'''

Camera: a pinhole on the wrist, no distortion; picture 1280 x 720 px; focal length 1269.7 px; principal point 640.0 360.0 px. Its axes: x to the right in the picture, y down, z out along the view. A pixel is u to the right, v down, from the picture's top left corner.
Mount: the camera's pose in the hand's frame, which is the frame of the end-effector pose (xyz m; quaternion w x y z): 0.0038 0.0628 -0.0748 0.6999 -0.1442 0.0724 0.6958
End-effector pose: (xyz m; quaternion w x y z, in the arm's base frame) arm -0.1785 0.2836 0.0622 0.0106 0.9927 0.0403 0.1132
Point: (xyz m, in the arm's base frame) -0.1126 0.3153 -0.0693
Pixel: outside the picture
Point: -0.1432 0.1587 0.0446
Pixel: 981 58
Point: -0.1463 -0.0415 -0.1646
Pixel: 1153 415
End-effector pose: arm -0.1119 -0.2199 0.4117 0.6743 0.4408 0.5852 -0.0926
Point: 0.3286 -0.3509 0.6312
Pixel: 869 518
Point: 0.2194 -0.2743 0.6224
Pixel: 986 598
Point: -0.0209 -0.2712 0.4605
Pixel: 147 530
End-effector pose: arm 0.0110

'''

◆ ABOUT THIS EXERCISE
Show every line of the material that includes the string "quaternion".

◆ EXERCISE OUTPUT
Mount: the camera's pose in the hand's frame, which is the frame of the end-effector pose (xyz m; quaternion w x y z): 0.0038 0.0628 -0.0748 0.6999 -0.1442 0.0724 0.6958
End-effector pose: (xyz m; quaternion w x y z, in the arm's base frame) arm -0.1785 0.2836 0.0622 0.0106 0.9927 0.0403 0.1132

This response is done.